## Work instructions
Only the lines from the start of the entries up to and including the line with "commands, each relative" should be written out, exactly as they stand.

Entries taken from a collection:
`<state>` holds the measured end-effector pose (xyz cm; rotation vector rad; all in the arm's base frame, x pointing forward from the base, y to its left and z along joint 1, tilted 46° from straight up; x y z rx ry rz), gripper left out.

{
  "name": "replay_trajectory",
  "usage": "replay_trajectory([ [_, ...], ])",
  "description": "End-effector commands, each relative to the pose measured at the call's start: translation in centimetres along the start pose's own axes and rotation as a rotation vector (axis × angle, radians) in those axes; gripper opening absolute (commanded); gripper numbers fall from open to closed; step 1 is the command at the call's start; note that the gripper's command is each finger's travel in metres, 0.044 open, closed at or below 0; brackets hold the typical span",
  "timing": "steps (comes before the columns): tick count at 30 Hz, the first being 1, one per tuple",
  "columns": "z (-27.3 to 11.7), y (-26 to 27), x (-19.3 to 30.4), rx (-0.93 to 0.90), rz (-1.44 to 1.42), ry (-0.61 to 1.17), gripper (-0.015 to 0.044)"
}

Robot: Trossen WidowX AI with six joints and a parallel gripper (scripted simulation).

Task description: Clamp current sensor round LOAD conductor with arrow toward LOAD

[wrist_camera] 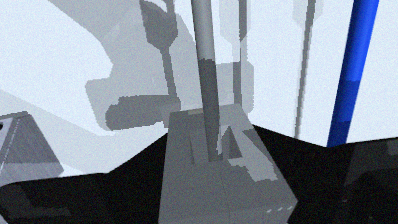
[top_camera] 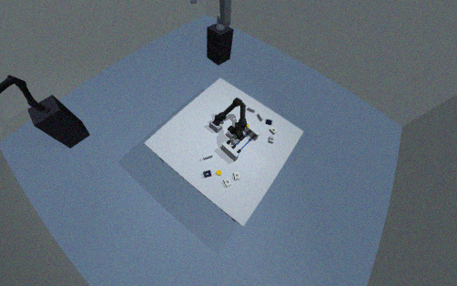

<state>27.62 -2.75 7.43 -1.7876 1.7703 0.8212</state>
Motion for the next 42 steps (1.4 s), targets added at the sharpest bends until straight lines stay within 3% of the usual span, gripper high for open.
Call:
replay_trajectory([
  [1,-0.13,-0.21,0.01,-0.001,-0.009,0.006,0.0000],
  [9,0.37,-0.18,0.01,-0.001,-0.006,0.004,0.0000],
  [19,0.09,-0.21,-0.04,-0.001,-0.009,0.004,0.0262],
  [42,0.09,-0.21,-0.04,-0.001,-0.009,0.004,0.0264],
])
Point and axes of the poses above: the point midway between the two fingers, 35 mm back from their tips, its own z axis out along the fingers, its own y axis across the jaws, x = y × z, the point moved 4 cm from there along -z, back along the fingers, and after that the axes turned 4 degrees about z, right-handed, at the moved point
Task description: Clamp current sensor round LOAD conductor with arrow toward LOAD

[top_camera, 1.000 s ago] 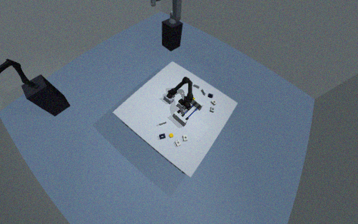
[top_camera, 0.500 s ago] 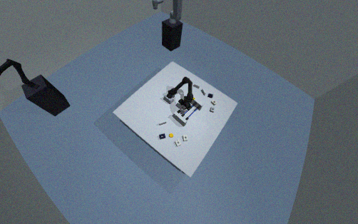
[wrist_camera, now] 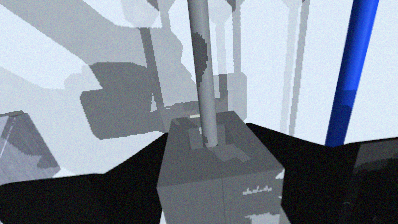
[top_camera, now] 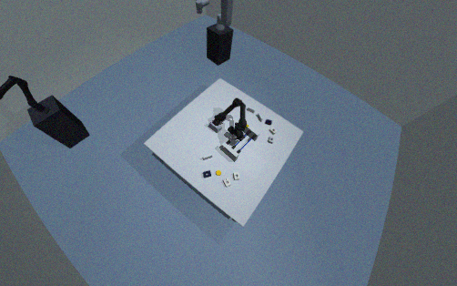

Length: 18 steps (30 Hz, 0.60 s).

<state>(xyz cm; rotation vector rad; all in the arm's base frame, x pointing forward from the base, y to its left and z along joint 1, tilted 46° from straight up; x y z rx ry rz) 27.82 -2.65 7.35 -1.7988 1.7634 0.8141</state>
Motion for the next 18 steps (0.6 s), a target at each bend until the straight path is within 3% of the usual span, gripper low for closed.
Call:
replay_trajectory([
  [1,-0.02,0.00,-0.02,0.000,0.001,-0.001,0.0264],
  [10,-0.02,0.00,-0.02,0.000,0.001,-0.001,0.0264],
  [18,0.00,0.00,0.00,0.000,0.000,0.000,0.0211],
])
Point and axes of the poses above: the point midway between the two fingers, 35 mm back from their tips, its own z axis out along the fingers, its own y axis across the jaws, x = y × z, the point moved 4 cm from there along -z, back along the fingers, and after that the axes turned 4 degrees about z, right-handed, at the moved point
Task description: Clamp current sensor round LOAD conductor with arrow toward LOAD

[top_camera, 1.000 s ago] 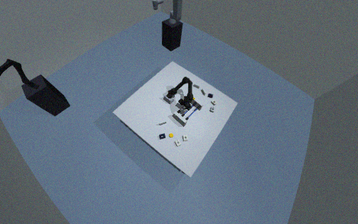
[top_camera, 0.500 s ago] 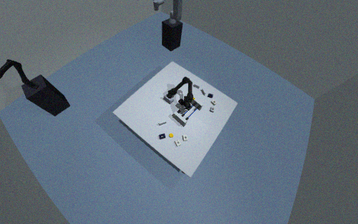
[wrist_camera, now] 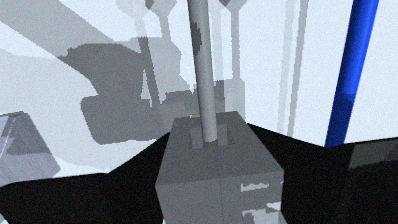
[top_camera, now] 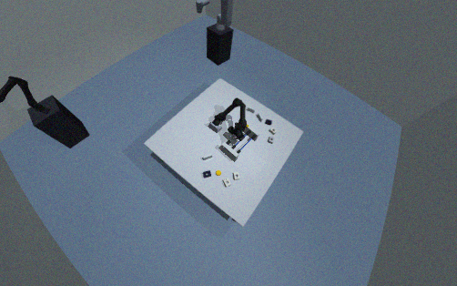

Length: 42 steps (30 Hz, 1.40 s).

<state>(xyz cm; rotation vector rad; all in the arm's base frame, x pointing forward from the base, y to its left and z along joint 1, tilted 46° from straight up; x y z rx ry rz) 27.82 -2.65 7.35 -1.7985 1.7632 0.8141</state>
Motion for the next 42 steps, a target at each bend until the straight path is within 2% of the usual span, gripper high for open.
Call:
replay_trajectory([
  [1,0.00,0.00,0.00,0.000,0.000,0.000,0.0204],
  [15,0.00,0.00,0.00,0.000,0.000,0.000,0.0111],
  [19,-0.10,0.16,0.04,0.046,0.003,0.000,0.0006],
  [20,-0.16,0.23,0.05,0.069,0.005,-0.001,0.0000],
  [42,0.00,-0.01,0.03,-0.018,0.003,0.003,0.0000],
])
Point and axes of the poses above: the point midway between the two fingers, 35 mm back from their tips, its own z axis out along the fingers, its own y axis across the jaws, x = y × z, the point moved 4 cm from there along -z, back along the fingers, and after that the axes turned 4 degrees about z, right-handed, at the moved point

## Result
`<state>` holds the measured end-effector pose (xyz cm; rotation vector rad; all in the arm's base frame, x pointing forward from the base, y to its left and z along joint 1, tilted 46° from straight up; x y z rx ry rz), gripper left out.

{
  "name": "replay_trajectory",
  "usage": "replay_trajectory([ [_, ...], ])",
  "description": "End-effector commands, each relative to the pose measured at the call's start: translation in centimetres along the start pose's own axes and rotation as a rotation vector (axis × angle, radians) in those axes; gripper opening absolute (commanded); gripper numbers fall from open to closed; step 1 is the command at the call's start; note that the gripper's command is each finger's travel in metres, 0.044 open, closed at or below 0; brackets hold the typical span",

No further work is required for this exercise.